§ **Record extracts**
----

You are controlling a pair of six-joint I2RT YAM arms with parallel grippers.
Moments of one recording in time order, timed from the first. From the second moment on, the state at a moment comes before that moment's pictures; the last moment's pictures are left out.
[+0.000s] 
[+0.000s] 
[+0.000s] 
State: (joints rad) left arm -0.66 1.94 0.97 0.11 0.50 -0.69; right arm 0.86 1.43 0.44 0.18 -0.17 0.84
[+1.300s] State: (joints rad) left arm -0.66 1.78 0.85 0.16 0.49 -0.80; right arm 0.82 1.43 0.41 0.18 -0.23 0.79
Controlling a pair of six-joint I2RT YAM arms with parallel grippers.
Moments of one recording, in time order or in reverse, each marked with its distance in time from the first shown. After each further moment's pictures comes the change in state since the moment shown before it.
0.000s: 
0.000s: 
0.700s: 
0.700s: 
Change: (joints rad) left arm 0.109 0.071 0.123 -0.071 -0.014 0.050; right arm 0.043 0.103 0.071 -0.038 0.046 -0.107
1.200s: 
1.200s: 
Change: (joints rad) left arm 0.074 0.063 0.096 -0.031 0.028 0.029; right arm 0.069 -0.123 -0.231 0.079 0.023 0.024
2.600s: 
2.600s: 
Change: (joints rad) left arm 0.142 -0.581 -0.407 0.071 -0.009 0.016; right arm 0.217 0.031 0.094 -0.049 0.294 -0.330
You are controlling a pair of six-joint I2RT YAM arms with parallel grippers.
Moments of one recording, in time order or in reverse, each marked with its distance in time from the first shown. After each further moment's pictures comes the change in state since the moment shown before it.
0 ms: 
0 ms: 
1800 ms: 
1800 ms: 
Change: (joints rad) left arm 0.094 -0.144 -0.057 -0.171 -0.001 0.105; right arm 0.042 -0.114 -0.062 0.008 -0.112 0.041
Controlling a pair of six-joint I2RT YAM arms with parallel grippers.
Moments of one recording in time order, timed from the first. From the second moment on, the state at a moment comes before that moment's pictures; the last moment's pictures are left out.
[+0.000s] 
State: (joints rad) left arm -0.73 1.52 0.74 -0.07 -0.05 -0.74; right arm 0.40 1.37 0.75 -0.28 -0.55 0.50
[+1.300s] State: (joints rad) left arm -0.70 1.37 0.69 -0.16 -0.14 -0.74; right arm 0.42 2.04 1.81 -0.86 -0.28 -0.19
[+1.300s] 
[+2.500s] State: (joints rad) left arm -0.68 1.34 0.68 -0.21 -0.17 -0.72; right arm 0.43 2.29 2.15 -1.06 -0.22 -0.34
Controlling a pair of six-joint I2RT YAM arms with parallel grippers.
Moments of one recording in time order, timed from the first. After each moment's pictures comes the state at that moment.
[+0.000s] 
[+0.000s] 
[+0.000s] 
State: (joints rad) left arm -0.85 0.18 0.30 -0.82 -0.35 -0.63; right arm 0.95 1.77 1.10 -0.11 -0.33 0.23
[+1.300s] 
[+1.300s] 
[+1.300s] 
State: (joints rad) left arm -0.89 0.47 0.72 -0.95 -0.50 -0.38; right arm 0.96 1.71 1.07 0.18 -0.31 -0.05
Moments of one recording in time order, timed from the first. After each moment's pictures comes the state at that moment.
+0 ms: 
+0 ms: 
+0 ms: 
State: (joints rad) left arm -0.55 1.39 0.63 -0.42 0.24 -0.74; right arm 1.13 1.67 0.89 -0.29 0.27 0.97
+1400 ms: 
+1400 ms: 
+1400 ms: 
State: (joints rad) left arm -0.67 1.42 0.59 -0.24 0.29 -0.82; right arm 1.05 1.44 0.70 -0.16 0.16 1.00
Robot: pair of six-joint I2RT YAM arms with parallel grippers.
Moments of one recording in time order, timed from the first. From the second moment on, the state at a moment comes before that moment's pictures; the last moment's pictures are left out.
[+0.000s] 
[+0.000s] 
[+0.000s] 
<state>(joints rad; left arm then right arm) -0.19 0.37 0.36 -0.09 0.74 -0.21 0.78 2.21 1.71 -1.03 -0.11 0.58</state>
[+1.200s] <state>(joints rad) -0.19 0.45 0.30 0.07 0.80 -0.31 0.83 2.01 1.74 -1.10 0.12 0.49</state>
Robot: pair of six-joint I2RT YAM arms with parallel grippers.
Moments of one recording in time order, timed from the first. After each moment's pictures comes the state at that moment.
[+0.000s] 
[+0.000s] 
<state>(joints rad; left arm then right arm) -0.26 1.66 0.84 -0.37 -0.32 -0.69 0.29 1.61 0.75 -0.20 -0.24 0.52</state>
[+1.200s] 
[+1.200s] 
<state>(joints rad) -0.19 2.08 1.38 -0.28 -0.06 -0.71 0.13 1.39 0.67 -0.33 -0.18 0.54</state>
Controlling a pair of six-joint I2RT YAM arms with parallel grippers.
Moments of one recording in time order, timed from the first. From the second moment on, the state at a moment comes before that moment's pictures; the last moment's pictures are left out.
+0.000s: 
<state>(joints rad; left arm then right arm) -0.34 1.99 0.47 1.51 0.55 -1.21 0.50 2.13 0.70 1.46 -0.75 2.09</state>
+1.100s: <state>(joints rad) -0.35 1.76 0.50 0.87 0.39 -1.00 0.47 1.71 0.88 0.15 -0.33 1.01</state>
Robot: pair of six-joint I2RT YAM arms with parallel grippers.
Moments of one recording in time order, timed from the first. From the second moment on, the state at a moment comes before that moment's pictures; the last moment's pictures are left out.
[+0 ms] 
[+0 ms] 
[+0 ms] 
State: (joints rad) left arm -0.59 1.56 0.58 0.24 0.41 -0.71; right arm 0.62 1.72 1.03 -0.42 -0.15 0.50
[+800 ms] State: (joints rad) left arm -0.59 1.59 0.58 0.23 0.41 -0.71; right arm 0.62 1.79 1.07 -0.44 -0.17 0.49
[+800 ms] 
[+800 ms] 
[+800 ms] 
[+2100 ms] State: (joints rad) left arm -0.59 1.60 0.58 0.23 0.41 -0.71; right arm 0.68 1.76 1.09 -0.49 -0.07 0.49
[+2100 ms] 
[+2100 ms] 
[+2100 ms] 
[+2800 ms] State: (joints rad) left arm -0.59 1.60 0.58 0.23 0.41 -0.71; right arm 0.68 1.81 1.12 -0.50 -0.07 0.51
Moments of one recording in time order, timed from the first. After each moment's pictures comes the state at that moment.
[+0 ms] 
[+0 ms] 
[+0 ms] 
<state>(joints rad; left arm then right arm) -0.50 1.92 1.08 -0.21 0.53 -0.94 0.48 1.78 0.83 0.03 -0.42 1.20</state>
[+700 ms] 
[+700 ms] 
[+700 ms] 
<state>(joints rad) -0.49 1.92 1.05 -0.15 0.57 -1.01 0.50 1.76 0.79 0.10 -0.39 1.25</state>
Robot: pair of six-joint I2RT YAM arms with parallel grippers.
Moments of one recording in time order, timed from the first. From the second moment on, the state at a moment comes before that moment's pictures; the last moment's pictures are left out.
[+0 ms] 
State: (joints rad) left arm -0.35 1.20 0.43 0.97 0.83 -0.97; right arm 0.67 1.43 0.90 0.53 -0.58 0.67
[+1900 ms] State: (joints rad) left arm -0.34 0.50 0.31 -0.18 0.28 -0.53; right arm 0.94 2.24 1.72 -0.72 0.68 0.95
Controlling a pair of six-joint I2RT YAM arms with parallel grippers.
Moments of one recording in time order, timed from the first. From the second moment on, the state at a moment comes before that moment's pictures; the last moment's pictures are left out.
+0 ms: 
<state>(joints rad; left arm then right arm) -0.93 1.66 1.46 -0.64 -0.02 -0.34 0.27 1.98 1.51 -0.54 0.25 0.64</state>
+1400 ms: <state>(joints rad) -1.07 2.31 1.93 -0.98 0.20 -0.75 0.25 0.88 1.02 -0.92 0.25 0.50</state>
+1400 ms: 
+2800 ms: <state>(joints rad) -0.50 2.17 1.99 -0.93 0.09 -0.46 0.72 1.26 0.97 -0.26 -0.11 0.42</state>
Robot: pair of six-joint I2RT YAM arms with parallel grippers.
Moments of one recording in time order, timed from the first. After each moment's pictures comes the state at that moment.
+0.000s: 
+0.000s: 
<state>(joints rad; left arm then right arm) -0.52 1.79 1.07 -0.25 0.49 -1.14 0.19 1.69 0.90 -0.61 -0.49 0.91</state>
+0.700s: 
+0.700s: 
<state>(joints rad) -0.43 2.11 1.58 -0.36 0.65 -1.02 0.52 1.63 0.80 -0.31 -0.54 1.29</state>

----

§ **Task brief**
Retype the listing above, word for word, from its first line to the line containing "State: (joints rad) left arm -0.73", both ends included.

§ **Solution**
You are controlling a pair of six-joint I2RT YAM arms with parallel grippers.
Moments of one recording in time order, timed from the first. From the second moment on, the state at a moment comes before that moment's pictures; the last moment's pictures are left out.
[+0.000s] 
[+0.000s] 
[+0.000s] 
State: (joints rad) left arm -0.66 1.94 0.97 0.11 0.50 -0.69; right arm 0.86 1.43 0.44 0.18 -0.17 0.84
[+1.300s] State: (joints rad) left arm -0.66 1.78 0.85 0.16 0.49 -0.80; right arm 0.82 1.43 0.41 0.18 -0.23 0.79
Controlling a pair of six-joint I2RT YAM arms with parallel grippers.
Moments of one recording, in time order or in reverse, each marked with its distance in time from the first shown. After each further moment's pictures comes the change in state since the moment shown before it.
0.000s: 
0.000s: 
0.700s: 
0.700s: 
Change: (joints rad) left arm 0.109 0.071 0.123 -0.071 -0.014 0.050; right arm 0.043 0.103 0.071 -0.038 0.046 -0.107
1.200s: 
1.200s: 
Change: (joints rad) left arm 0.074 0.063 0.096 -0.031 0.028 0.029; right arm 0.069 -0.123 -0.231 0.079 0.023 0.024
2.600s: 
2.600s: 
Change: (joints rad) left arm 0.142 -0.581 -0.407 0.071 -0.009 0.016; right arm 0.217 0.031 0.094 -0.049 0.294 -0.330
You are controlling a pair of six-joint I2RT YAM arms with parallel grippers.
Moments of one recording, in time order or in reverse, each marked with its distance in time from the first shown. After each further moment's pictures comes the change in state since the moment shown before it.
0 ms: 
0 ms: 
1800 ms: 
1800 ms: 
Change: (joints rad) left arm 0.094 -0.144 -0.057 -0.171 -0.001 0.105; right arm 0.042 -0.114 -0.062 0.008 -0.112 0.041
Controlling a pair of six-joint I2RT YAM arms with parallel grippers.
Moments of one recording in time order, timed from the first. From the second moment on, the state at a moment comes before that moment's pictures; the last moment's pictures are left out.
[+0.000s] 
State: (joints rad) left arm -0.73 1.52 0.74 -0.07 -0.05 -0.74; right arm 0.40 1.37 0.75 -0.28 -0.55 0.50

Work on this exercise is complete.